Он снова опустил глаза и предался размышлениям.
— Ну, а насчет папаши Бесфамильного, — присовокупил он, — я тоже догадываюсь… Так и есть, я подпалил каррик!.. И чего они всегда так жарко топят эти проклятые печки! Номер пятьдесят-пятьдесят два. Бывшее домовладение Горбо. Он взглянул на Мариуса:
— Вы видели только бородача и лохмача?
— И Крючка.
— А этакого молоденького франтика?
— Нет.
— А огромного плечистого детину, похожего на слона из зоологического сада?
— Нет.
— А этакого пройдоху, с виду старого паяца?
— Нет.
— Ну, а четвертый — тот вообще невидимка, даже для своих помощников, пособников и подручных. Нет ничего удивительного, что вы его не заметили.
— Действительно, не заметил.
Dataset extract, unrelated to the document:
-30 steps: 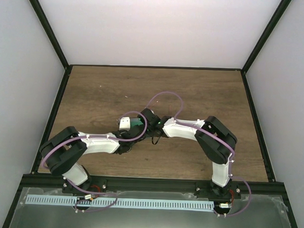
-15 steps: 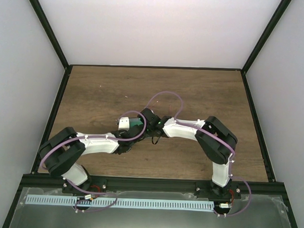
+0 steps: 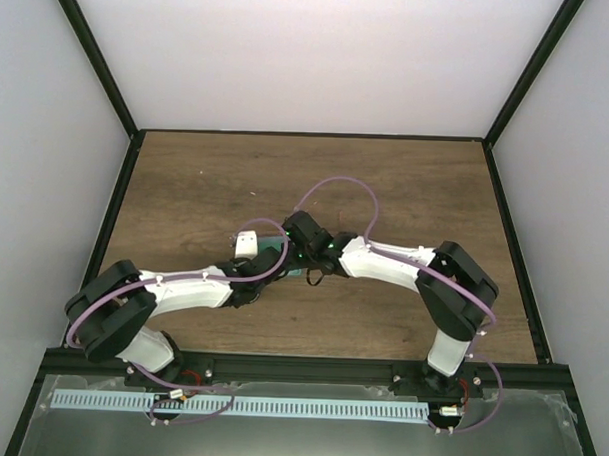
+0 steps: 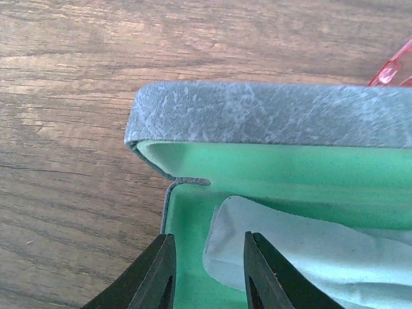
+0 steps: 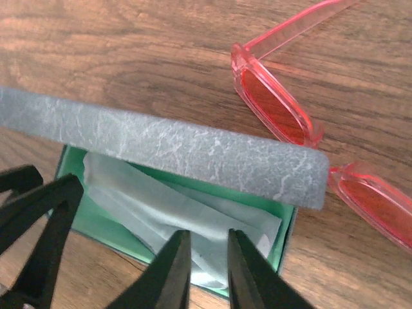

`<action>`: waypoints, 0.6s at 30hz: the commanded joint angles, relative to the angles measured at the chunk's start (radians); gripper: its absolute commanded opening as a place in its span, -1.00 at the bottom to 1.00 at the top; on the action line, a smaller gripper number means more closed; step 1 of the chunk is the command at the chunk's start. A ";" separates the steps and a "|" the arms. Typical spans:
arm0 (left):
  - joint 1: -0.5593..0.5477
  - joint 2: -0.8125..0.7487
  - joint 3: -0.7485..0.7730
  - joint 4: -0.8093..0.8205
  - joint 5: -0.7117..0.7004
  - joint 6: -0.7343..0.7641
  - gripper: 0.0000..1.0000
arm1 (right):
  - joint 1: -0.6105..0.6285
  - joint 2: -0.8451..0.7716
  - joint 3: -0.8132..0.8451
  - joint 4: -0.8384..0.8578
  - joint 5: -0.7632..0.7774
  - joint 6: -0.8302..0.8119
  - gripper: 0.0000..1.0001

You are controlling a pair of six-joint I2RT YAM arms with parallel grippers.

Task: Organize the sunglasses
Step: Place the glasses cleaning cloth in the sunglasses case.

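Observation:
The sunglasses [image 5: 277, 106] have red translucent lenses and lie open on the wood just beyond the case; one red corner [image 4: 394, 66] shows in the left wrist view. The grey-blue case [image 5: 161, 145] stands open, its lid [image 4: 270, 112] raised over a green lining. A light blue cloth [image 5: 174, 212] lies folded inside. My left gripper [image 4: 209, 283] hovers open over the cloth's end [image 4: 309, 251] at the case's left corner. My right gripper [image 5: 207, 273] hangs over the cloth near the case's front wall, jaws a little apart with nothing between them. Both wrists meet over the case [image 3: 282, 253].
Bare wooden table [image 3: 406, 192] surrounds the case, bounded by a black frame and white walls. The left gripper's black fingers [image 5: 38, 219] show at the left of the right wrist view, close to the case's other end.
Both arms' elbows have swung outward and toward the near edge while the wrists stayed over the case. The right wrist has turned slightly.

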 commanded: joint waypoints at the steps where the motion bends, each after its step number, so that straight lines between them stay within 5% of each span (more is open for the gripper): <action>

А что это за люди? — спросил Мариус.
— Впрочем, это совсем не их час… — вместо ответа сказал надзиратель.
Он помолчал, потом заговорил снова:
— Пятьдесят — пятьдесят два. Знаю я этот сарай. Нам в нем спрятаться негде, артисты нас сразу заметят. И отделаются тем, что отменят водевиль. Это народ скромный. Стесняется публики. Нет, это не годится, не годится Я хочу услышать, как они поют, и заставлю их поплясать.